Task brief
Your task is to copy every line of the entries that holds the word "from".

★ ★ ★

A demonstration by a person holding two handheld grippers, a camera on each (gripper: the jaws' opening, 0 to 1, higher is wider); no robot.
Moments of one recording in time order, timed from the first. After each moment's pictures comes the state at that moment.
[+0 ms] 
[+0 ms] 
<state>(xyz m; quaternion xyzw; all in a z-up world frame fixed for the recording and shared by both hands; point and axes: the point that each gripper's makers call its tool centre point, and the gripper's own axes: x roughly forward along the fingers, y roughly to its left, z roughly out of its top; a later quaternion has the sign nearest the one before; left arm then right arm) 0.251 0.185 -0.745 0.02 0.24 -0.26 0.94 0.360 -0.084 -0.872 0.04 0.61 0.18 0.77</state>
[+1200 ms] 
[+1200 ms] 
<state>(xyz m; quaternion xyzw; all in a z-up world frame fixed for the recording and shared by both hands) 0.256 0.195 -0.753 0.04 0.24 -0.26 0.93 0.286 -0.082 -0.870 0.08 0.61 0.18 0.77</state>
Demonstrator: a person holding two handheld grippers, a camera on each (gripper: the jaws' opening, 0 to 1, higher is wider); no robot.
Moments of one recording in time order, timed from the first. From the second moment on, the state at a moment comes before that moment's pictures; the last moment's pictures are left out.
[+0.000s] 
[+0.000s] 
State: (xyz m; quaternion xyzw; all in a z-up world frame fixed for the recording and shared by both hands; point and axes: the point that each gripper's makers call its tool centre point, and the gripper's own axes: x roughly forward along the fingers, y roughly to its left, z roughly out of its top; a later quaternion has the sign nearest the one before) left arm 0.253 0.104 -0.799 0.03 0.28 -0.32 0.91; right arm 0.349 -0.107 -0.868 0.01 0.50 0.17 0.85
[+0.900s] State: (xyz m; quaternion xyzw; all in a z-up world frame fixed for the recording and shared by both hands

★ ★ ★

Solved exercise
Moments of one recording in time order, timed from the first. After each moment's pictures comes the state at that moment.
Moments of one recording in time order, timed from the first. From the second moment on, the state at a moment comes before that moment's pictures; the last moment's pictures are left out.

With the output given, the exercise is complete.